* [AIM OF THE EXERCISE]:
Read the material below. Count the lines containing "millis" and give that count alone.

[Start of section]

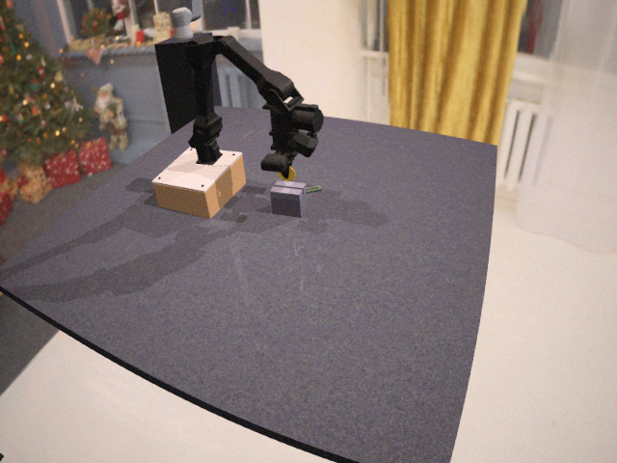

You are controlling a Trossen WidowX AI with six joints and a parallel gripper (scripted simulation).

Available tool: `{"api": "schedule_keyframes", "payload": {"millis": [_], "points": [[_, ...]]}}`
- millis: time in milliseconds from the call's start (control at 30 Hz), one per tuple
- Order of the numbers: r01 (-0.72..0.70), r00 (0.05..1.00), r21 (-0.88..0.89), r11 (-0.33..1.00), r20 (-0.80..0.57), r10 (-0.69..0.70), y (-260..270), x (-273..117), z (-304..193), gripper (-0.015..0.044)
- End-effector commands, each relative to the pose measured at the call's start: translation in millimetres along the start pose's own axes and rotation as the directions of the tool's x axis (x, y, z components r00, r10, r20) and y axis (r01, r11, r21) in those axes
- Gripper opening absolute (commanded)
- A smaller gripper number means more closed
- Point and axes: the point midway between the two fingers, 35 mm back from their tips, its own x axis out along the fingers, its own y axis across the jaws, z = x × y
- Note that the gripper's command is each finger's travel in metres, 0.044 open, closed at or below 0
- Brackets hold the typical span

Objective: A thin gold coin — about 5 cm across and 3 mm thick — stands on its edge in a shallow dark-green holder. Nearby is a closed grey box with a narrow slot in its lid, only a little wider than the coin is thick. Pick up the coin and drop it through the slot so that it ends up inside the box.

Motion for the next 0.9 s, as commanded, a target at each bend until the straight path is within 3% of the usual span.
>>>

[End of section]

* [SOLUTION BELOW]:
2